**TASK TO COMPLETE**
Within the data below, how many lines contain "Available"? Reply with the number only.

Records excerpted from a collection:
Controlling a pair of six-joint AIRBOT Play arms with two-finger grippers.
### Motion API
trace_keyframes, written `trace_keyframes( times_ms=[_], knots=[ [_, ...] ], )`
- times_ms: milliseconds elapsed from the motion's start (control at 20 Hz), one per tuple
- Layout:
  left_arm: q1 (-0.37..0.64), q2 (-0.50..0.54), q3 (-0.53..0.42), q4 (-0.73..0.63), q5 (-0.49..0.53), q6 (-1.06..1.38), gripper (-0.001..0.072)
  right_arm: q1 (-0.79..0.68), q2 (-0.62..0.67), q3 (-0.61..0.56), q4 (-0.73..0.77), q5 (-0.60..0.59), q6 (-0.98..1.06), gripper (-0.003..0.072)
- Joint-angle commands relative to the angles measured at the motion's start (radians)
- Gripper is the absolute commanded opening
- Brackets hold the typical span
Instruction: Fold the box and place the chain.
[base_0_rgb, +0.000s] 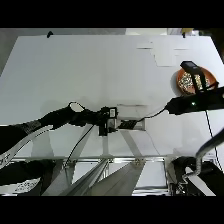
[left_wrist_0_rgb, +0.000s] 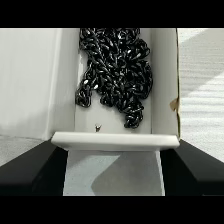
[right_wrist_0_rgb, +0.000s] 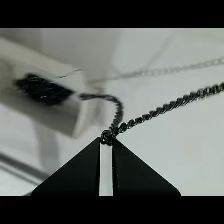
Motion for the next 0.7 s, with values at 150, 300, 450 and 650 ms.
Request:
trace_keyframes(
  times_ms=[150, 300, 450, 650],
  knots=[
    [0.0, 0.001, 0.0, 0.0, 0.0, 0.0, 0.0206, -0.001, 0.123, 0.0, 0.305, 0.041, -0.058, 0.0018],
    [0.0, 0.001, 0.0, 0.0, 0.0, 0.0, 0.0206, 0.011, 0.123, -0.001, 0.382, -0.027, -0.084, 0.0018],
    [0.0, 0.001, 0.0, 0.0, 0.0, 0.0, 0.0206, 0.099, 0.114, -0.014, 0.376, -0.153, -0.09, 0.0019],
    [0.0, 0.001, 0.0, 0.0, 0.0, 0.0, 0.0206, 0.255, 0.035, -0.055, 0.324, -0.285, -0.102, 0.0019]
  ],
)
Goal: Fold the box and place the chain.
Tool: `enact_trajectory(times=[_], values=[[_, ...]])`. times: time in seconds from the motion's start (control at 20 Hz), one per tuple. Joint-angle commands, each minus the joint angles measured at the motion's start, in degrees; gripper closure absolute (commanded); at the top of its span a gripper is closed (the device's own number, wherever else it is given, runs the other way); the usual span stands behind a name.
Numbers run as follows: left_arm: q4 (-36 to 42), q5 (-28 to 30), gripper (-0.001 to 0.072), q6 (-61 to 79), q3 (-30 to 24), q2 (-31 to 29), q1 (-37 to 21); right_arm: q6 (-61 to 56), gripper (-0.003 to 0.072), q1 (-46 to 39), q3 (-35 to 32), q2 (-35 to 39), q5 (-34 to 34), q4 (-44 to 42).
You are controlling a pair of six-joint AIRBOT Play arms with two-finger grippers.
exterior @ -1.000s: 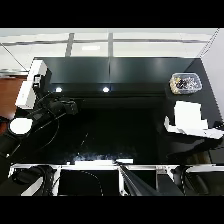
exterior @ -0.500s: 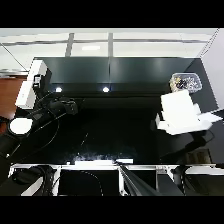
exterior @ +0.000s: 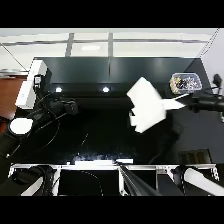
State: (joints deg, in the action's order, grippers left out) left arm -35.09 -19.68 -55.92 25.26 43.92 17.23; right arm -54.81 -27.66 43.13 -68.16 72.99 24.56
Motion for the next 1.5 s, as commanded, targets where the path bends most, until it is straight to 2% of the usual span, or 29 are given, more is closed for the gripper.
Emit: enact_trajectory(times=[0.0,0.1,0.3,0.5,0.6,0.7,0.85,1.1,1.3,1.45], values=[[0.3,-0.4,0.0009,0.0,0.0,0.2,0.8,-3.0,0.067,14.4,-9.6,10.4,-16.0,-5.7],[0.3,-0.5,0.0009,0.0,0.0,0.6,1.9,-4.3,0.067,19.4,-10.8,13.0,-19.5,-5.6],[0.3,-0.5,0.0009,0.0,0.0,2.3,5.0,-6.1,0.067,25.4,-10.8,13.5,-22.0,-5.9],[0.3,-0.5,0.0009,0.0,0.0,3.3,6.7,-6.0,0.067,22.3,-10.8,13.9,-21.4,-4.2],[0.3,-0.4,0.0009,0.0,0.0,3.3,6.7,-6.1,0.067,19.3,-10.8,14.2,-19.2,1.0],[0.3,-0.4,0.0009,0.0,0.0,3.3,6.7,-7.6,0.067,16.8,-10.8,14.2,-17.7,10.3],[0.3,-0.4,0.0009,0.0,0.0,3.3,6.7,-6.8,0.0669,17.6,-10.8,14.2,-16.3,17.8],[0.3,-0.6,0.0009,0.0,0.0,3.3,6.7,4.9,0.067,25.7,-10.8,14.2,-18.2,15.4],[0.2,-3.0,0.0006,-2.4,0.0,3.8,6.7,16.6,0.067,31.8,-14.1,14.9,-21.2,3.5],[0.2,-9.4,0.0006,-10.1,0.0,6.1,6.6,22.9,0.067,33.3,-18.8,18.8,-25.2,-6.3]])
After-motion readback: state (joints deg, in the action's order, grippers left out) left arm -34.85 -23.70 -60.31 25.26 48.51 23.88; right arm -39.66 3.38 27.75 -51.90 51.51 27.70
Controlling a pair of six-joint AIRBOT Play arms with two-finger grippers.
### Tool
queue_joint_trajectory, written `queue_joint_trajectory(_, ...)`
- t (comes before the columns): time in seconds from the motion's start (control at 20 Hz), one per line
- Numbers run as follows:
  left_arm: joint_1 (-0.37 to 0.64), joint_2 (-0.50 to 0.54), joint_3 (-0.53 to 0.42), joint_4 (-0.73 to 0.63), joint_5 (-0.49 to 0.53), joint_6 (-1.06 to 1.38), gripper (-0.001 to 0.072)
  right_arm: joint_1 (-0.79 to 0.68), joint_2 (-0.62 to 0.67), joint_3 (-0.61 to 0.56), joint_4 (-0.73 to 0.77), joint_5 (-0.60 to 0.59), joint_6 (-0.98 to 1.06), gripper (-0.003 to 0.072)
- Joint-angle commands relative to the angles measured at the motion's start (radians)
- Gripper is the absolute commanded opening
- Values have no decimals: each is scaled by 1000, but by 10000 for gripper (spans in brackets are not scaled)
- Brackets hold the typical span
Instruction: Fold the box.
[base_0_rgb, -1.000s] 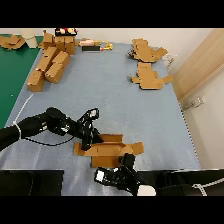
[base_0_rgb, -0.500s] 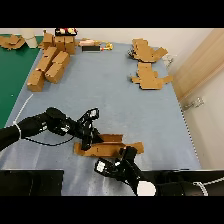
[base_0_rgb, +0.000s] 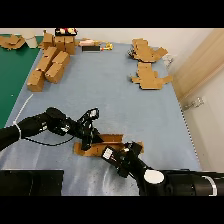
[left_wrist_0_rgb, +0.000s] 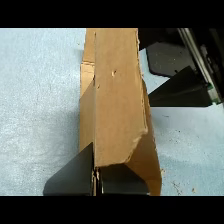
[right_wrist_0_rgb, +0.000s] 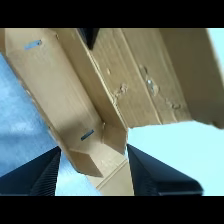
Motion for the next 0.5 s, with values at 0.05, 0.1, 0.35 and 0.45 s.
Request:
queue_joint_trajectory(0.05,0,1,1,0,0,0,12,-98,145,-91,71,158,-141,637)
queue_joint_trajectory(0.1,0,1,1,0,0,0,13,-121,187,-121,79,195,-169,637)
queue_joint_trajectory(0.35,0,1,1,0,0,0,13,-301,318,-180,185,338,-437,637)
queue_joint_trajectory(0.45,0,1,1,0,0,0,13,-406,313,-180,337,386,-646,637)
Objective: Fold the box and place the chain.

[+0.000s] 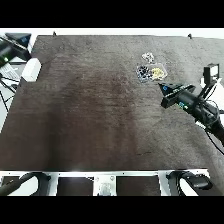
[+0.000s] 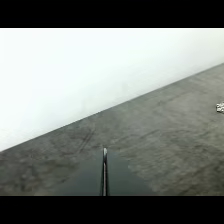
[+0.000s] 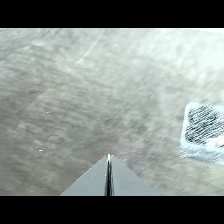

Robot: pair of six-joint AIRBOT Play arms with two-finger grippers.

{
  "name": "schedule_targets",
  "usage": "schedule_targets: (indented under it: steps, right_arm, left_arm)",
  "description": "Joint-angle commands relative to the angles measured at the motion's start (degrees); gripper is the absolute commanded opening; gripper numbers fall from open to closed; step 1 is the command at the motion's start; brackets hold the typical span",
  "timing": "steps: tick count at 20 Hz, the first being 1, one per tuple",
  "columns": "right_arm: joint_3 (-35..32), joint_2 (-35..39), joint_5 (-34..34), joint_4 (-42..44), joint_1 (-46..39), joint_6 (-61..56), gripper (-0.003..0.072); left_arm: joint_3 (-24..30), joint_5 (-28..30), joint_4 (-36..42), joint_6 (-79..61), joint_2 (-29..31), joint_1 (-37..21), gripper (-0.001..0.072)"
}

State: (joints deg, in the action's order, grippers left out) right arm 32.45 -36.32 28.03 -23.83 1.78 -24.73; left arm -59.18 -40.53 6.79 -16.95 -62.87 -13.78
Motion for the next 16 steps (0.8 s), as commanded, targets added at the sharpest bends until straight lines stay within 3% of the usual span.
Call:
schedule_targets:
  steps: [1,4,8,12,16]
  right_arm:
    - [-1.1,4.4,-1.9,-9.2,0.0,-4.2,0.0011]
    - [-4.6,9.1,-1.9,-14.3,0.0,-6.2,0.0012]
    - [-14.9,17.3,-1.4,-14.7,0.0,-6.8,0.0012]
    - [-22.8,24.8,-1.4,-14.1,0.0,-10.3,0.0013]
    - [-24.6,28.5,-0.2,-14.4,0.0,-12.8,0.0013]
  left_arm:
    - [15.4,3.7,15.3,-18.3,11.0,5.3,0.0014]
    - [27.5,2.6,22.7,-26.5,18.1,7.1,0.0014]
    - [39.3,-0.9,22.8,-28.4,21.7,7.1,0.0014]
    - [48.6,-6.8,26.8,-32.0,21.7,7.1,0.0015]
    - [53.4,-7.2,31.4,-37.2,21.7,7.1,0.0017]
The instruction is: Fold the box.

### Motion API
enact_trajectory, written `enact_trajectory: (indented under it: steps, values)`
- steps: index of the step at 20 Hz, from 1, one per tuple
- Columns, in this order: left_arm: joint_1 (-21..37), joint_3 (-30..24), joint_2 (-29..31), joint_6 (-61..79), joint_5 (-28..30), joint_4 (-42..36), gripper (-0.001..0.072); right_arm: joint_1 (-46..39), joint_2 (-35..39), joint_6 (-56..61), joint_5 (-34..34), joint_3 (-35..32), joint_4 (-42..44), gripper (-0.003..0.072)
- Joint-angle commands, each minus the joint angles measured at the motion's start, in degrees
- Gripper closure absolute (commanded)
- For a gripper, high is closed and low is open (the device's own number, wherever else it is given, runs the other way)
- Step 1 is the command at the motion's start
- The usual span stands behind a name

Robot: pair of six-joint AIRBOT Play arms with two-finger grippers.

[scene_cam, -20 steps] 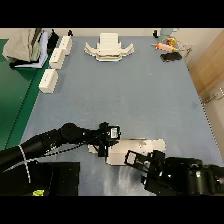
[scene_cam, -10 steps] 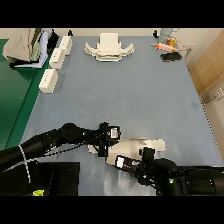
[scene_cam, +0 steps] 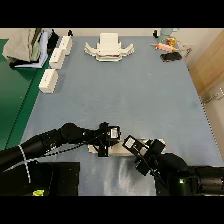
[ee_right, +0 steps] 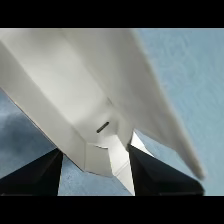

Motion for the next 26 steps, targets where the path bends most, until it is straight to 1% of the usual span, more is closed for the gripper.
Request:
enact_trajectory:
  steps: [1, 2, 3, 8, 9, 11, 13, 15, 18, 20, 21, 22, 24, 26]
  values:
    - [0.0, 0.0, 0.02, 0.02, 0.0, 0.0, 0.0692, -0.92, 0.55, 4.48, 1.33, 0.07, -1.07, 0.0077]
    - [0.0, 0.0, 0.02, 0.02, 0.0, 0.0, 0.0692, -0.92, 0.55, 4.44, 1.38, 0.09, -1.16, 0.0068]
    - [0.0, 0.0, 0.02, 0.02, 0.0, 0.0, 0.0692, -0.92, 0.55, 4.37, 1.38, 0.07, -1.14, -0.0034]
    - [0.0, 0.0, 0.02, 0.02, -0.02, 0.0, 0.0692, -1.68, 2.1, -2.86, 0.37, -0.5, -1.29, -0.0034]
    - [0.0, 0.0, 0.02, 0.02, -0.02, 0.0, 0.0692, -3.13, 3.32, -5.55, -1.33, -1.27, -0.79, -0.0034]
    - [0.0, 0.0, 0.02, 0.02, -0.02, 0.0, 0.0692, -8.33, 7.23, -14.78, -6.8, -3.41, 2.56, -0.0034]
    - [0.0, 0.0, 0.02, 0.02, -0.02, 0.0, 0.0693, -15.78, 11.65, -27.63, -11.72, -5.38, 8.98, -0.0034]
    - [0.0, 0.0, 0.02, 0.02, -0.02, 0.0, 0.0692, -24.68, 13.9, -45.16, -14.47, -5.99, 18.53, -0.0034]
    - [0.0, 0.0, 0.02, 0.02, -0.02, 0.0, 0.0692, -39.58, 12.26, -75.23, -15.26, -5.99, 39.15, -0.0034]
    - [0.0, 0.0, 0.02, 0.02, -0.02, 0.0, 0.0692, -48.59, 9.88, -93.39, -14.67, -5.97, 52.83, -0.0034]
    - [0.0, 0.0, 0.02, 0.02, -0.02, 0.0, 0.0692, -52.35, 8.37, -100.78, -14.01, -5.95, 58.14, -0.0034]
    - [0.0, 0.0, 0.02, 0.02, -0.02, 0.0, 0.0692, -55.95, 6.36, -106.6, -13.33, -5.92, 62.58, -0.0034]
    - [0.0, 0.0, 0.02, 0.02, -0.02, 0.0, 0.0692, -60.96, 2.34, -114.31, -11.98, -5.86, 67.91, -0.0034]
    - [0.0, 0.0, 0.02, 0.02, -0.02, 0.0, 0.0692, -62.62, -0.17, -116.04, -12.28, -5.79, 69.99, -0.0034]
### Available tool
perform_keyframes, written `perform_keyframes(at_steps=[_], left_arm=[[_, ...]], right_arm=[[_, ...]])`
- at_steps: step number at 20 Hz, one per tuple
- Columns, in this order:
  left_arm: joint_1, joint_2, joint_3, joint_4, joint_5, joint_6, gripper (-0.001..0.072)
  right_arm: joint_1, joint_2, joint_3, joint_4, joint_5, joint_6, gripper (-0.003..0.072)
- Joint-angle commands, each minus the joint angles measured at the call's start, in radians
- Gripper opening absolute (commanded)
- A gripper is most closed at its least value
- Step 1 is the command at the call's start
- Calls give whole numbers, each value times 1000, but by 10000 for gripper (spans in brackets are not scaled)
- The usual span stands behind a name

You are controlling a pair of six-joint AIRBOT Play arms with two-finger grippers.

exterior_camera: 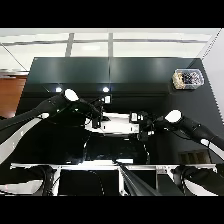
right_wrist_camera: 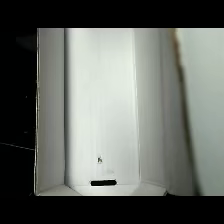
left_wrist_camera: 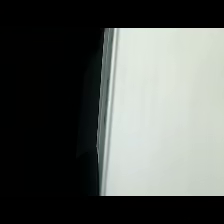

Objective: Fold the box and place the chain.

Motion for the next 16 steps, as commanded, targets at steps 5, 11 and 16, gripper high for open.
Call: perform_keyframes(at_steps=[5, 11, 16], left_arm=[[0, 0, 0, -1, 1, 0, 25], [0, 0, 0, -1, 0, 0, 25], [0, 0, 0, -1, -2, -1, 25]], right_arm=[[0, -37, 0, -5, -15, 0, 709], [0, -45, 0, -2, -29, 8, 709], [0, -45, 0, -2, -32, 10, 709]])
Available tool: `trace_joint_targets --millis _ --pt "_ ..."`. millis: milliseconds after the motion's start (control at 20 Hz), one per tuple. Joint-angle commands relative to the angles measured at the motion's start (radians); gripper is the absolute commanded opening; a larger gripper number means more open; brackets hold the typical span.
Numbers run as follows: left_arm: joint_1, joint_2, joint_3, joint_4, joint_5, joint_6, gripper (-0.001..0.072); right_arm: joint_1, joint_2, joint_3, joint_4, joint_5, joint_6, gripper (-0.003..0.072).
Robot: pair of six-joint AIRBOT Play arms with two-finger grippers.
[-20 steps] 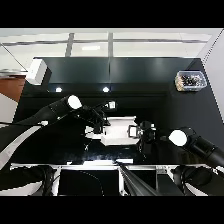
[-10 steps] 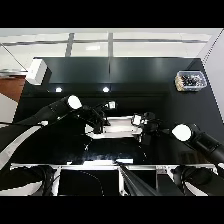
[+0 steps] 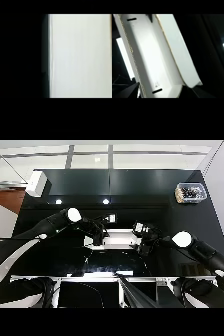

**EXERCISE RESPONSE**
2